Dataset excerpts

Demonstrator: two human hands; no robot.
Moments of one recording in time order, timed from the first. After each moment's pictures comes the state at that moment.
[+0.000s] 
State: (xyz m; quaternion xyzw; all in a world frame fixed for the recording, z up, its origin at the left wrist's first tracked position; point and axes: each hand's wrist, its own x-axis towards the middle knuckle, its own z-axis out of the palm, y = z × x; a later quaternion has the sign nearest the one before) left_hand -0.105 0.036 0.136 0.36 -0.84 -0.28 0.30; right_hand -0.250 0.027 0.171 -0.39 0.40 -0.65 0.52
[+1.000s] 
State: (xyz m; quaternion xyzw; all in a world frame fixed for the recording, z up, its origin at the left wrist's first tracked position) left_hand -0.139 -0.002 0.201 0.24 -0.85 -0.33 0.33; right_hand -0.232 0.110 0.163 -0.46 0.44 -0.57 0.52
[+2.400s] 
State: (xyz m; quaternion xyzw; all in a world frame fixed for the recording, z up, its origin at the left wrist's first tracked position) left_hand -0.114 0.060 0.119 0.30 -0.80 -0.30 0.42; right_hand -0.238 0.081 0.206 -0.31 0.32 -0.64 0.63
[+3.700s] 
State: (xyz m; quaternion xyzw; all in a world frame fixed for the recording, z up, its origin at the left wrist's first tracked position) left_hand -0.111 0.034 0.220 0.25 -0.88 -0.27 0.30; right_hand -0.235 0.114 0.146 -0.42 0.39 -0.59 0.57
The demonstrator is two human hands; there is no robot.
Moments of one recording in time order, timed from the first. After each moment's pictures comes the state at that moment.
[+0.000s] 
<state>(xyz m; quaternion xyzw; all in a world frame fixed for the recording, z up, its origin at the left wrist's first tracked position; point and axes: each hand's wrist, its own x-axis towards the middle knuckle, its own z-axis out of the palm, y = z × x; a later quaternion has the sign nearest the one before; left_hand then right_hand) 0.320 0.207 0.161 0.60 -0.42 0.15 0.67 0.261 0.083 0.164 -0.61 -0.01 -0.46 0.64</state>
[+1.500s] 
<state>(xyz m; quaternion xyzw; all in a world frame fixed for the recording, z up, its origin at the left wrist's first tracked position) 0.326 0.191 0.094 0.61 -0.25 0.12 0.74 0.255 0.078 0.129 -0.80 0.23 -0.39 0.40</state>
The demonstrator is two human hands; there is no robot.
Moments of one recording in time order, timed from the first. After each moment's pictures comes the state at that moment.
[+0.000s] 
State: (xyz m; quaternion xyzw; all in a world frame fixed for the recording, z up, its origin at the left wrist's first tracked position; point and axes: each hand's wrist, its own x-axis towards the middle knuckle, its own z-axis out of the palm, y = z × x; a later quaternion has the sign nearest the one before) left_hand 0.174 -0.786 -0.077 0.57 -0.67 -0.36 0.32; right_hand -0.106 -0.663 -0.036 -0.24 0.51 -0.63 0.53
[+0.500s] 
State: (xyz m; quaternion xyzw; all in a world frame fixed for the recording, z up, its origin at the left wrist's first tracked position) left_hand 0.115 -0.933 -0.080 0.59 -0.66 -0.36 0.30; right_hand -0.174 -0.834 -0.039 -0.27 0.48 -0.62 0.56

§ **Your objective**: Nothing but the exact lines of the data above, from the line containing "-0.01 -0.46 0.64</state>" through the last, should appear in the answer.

§ **Task output**:
<state>(xyz m; quaternion xyzw; all in a world frame fixed for the recording, z up, its origin at the left wrist's first tracked position; point and axes: each hand's wrist, its own x-axis towards the middle knuckle, its own z-axis out of the palm, y = z × x; a later quaternion has the sign nearest the one before; left_hand then right_hand) 0.320 0.207 0.161 0.60 -0.42 0.15 0.67 0.261 0.083 0.164 -0.61 -0.01 -0.46 0.64</state>
[+1.500s] 
<state>(xyz m; quaternion xyzw; all in a world frame fixed for the recording, z up, its origin at the left wrist's first tracked position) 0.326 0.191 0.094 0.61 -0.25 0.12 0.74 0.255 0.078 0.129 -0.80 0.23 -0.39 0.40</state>
The demonstrator is two human hands; there is no robot.
Moments of one recording in time order, timed from the first. After each moment's pictures comes the state at that moment.
[+0.000s] 
State: (xyz m; quaternion xyzw; all in a world frame fixed for the recording, z up, its origin at the left wrist's first tracked position; point and axes: each hand's wrist, its own x-axis towards the middle knuckle, its own z-axis out of the palm, y = z × x; a later quaternion has the sign nearest the one before) left_hand 0.174 -0.786 -0.077 0.57 -0.67 -0.36 0.32; right_hand -0.106 -0.663 -0.036 -0.24 0.51 -0.63 0.53
[+0.500s] 
State: (xyz m; quaternion xyzw; all in a world frame fixed for the recording, z up, its origin at the left wrist's first tracked position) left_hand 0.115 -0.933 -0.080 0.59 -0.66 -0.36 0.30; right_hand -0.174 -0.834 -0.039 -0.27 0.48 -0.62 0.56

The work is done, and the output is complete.